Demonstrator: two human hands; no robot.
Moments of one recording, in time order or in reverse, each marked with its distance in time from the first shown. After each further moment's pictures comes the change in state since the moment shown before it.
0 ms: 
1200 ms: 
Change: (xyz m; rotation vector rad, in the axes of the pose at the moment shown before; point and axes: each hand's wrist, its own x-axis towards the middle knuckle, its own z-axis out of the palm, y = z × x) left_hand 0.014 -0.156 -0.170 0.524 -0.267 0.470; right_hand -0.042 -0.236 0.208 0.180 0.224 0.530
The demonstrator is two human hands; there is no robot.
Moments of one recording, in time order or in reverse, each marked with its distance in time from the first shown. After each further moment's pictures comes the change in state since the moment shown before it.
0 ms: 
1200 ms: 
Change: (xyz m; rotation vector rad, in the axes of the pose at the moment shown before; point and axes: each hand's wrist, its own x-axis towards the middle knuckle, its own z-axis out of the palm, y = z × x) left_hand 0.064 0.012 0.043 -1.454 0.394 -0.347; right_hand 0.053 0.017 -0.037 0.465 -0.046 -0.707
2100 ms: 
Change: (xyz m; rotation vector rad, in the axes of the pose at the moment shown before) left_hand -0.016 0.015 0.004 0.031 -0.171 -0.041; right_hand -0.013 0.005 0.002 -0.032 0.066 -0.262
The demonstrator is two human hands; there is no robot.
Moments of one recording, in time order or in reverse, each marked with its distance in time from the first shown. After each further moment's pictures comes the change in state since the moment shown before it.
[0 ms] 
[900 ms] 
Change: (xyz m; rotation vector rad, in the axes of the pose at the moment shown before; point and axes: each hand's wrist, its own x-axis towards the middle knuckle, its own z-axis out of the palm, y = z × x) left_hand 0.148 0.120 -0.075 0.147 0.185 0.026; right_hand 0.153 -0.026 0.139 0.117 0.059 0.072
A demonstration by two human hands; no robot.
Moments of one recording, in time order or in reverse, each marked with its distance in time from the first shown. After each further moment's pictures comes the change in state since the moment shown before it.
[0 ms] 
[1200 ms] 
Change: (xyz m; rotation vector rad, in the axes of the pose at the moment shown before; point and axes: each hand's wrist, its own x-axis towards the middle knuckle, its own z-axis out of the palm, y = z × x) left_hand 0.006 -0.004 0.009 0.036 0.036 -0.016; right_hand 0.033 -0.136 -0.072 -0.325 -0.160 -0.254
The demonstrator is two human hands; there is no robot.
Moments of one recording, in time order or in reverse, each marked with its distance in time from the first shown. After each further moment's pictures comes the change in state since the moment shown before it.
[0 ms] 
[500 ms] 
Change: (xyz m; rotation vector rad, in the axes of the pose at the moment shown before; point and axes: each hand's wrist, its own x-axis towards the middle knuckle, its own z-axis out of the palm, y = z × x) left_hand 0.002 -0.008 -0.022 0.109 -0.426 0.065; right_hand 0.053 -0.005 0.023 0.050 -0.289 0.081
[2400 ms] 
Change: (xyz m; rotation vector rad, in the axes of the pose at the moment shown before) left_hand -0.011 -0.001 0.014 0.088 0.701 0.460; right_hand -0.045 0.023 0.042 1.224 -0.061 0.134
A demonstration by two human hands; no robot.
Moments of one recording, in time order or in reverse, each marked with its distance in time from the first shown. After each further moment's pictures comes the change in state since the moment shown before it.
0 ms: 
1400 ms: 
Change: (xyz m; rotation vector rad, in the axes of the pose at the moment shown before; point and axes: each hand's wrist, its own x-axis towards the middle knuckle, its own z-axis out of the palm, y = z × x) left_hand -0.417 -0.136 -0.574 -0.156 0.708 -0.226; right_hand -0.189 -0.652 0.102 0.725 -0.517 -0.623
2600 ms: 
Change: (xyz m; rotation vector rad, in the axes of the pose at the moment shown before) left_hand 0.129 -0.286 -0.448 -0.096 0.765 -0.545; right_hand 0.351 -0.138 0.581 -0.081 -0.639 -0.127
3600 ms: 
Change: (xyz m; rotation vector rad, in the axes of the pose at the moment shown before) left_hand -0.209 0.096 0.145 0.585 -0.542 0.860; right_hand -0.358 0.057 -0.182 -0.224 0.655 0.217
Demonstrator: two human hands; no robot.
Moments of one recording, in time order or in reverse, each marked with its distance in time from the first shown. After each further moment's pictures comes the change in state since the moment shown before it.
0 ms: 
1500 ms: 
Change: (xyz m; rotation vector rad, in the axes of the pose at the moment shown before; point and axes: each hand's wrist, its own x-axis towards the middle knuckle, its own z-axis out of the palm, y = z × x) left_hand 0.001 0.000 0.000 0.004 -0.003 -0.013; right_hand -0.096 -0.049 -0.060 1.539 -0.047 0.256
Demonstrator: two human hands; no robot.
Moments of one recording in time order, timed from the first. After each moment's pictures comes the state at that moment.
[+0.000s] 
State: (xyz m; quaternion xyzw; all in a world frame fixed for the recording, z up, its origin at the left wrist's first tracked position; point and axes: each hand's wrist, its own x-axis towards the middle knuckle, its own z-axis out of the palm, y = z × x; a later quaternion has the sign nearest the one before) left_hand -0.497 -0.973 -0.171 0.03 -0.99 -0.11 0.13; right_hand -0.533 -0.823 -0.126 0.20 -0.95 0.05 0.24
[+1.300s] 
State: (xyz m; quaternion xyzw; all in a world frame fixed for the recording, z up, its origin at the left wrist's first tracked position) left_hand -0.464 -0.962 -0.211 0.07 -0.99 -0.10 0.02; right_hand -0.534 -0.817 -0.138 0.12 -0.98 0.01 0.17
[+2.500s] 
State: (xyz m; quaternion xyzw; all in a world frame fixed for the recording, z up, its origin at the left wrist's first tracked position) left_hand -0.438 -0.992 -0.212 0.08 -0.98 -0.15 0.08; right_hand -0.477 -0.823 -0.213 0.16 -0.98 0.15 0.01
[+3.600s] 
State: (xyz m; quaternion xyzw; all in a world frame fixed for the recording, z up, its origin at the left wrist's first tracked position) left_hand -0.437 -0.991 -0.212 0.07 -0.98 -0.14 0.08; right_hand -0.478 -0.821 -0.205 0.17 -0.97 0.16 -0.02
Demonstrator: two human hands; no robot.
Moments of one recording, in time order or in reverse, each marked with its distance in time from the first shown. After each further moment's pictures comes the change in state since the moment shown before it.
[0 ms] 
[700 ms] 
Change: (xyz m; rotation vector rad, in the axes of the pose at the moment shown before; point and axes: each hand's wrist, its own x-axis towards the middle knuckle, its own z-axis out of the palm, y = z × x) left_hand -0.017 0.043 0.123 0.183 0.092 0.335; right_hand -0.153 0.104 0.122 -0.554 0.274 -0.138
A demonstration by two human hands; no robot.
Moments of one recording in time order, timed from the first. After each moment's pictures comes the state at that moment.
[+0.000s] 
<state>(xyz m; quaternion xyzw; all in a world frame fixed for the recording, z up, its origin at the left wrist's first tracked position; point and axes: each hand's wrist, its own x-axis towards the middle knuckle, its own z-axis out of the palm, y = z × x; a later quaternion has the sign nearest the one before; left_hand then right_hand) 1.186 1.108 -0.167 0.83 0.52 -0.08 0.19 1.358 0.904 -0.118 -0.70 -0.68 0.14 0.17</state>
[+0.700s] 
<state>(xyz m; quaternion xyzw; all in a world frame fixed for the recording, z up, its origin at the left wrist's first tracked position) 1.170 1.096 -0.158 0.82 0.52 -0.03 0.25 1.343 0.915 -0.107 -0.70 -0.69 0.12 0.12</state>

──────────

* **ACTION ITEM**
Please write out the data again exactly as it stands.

* **RESULT OF THIS TASK**
Demonstrator: two human hands; no robot.
Moments of one recording, in time order or in reverse, each marked with its distance in time from the first shown. After each further moment's pictures comes the change in state since the moment shown before it.
0 ms: 
1200 ms: 
Change: (xyz m; rotation vector rad, in the axes of the pose at the moment shown before; point and axes: each hand's wrist, its own x-axis towards the middle knuckle, its own z-axis out of the palm, y = z × x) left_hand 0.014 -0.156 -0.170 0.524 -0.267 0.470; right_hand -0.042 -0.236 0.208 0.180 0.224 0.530
The demonstrator is two human hands; there is no robot.
Moments of one recording, in time order or in reverse, each marked with its distance in time from the first shown. After each further moment's pictures comes the change in state since the moment shown before it.
0 ms: 
1200 ms: 
Change: (xyz m; rotation vector rad, in the axes of the pose at the moment shown before; point and axes: each hand's wrist, its own x-axis towards the middle knuckle, its own z-axis out of the palm, y = z × x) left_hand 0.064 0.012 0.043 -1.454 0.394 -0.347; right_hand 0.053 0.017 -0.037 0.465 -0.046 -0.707
2100 ms: 
Change: (xyz m; rotation vector rad, in the axes of the pose at the moment shown before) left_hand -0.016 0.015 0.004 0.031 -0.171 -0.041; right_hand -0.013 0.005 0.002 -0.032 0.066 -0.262
The demonstrator is two human hands; there is no robot.
Moments of one recording, in time order or in reverse, each marked with its distance in time from the first shown. After each further moment's pictures comes the change in state since the moment shown before it.
[0 ms] 
[900 ms] 
Change: (xyz m; rotation vector rad, in the axes of the pose at the moment shown before; point and axes: each hand's wrist, its own x-axis towards the middle knuckle, its own z-axis out of the palm, y = z × x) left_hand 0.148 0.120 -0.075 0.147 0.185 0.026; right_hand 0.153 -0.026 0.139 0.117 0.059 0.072
A demonstration by two human hands; no robot.
Moments of one recording, in time order or in reverse, each marked with its distance in time from the first shown. After each further moment's pictures comes the change in state since the moment shown before it.
[0 ms] 
[1200 ms] 
Change: (xyz m; rotation vector rad, in the axes of the pose at the moment shown before; point and axes: each hand's wrist, its own x-axis towards the middle knuckle, its own z-axis out of the palm, y = z × x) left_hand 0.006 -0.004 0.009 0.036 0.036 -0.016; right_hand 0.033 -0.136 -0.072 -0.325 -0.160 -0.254
The demonstrator is two human hands; there is no robot.
Moments of one recording, in time order or in reverse, each marked with its distance in time from the first shown. After each further moment's pictures comes the change in state since the moment shown before it.
[0 ms] 
[500 ms] 
Change: (xyz m; rotation vector rad, in the axes of the pose at the moment shown before; point and axes: each hand's wrist, its own x-axis towards the middle knuckle, its own z-axis out of the palm, y = z × x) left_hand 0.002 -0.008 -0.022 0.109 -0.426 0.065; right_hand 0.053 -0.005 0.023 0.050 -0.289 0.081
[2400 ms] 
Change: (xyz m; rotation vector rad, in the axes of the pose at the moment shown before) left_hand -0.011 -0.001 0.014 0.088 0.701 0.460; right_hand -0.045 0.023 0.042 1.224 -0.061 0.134
A demonstration by two human hands; no robot.
Moments of one recording, in time order or in reverse, each marked with its distance in time from the first shown. After each further moment's pictures comes the change in state since the moment shown before it.
0 ms: 
1400 ms: 
Change: (xyz m; rotation vector rad, in the axes of the pose at the moment shown before; point and axes: each hand's wrist, its own x-axis towards the middle knuckle, its own z-axis out of the palm, y = z × x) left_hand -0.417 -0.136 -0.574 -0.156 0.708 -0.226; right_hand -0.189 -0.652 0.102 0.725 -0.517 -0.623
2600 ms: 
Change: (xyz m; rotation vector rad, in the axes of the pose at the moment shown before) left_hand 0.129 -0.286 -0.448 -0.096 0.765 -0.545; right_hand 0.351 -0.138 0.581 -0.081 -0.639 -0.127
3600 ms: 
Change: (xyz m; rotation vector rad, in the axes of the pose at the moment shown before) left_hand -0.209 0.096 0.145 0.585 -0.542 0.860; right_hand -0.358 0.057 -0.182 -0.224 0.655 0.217
Demonstrator: two human hands; no robot.
Moments of one recording, in time order or in reverse, each marked with its distance in time from the first shown. After each further moment's pictures comes the change in state since the moment shown before it.
0 ms: 
1500 ms: 
Change: (xyz m; rotation vector rad, in the axes of the pose at the moment shown before; point and axes: each hand's wrist, its own x-axis towards the middle knuckle, its own z-axis out of the palm, y = z × x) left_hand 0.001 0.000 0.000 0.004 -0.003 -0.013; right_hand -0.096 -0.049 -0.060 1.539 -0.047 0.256
Demonstrator: two human hands; no robot.
Moments of one recording in time order, timed from the first. After each moment's pictures comes the state at that moment.
[+0.000s] 
State: (xyz m; quaternion xyzw; all in a world frame fixed for the recording, z up, its origin at the left wrist's first tracked position; point and axes: each hand's wrist, its own x-axis towards the middle knuckle, its own z-axis out of the palm, y = z × x; a later quaternion has the sign nearest the one before) left_hand -0.497 -0.973 -0.171 0.03 -0.99 -0.11 0.13; right_hand -0.533 -0.823 -0.126 0.20 -0.95 0.05 0.24
[+1.300s] 
State: (xyz m; quaternion xyzw; all in a world frame fixed for the recording, z up, its origin at the left wrist's first tracked position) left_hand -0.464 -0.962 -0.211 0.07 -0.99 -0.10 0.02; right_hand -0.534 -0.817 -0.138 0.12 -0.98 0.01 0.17
[+2.500s] 
State: (xyz m; quaternion xyzw; all in a world frame fixed for the recording, z up, its origin at the left wrist's first tracked position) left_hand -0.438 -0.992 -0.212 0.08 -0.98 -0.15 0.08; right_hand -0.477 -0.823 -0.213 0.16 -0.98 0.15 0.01
[+3.600s] 
State: (xyz m; quaternion xyzw; all in a world frame fixed for the recording, z up, its origin at the left wrist's first tracked position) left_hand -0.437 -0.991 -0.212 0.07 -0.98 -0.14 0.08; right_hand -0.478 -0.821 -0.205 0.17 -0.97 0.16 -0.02
Demonstrator: two human hands; no robot.
Moments of one recording, in time order or in reverse, each marked with its distance in time from the first shown. After each further moment's pictures comes the change in state since the moment shown before it.
[0 ms] 
[700 ms] 
Change: (xyz m; rotation vector rad, in the axes of the pose at the moment shown before; point and axes: each hand's wrist, its own x-axis towards the middle knuckle, its own z-axis out of the palm, y = z × x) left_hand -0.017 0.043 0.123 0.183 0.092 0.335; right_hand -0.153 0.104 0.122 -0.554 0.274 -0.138
A demonstration by two human hands; no robot.
Moments of one recording in time order, timed from the first. After each moment's pictures comes the state at that moment.
[+0.000s] 
<state>(xyz m; quaternion xyzw; all in a world frame fixed for the recording, z up, its origin at the left wrist's first tracked position; point and axes: each hand's wrist, its own x-axis towards the middle knuckle, its own z-axis out of the palm, y = z × x; a later quaternion has the sign nearest the one before; left_hand then right_hand) 1.186 1.108 -0.167 0.83 0.52 -0.08 0.19 1.358 0.904 -0.118 -0.70 -0.68 0.14 0.17</state>
[+0.700s] 
<state>(xyz m; quaternion xyzw; all in a world frame fixed for the recording, z up, its origin at the left wrist's first tracked position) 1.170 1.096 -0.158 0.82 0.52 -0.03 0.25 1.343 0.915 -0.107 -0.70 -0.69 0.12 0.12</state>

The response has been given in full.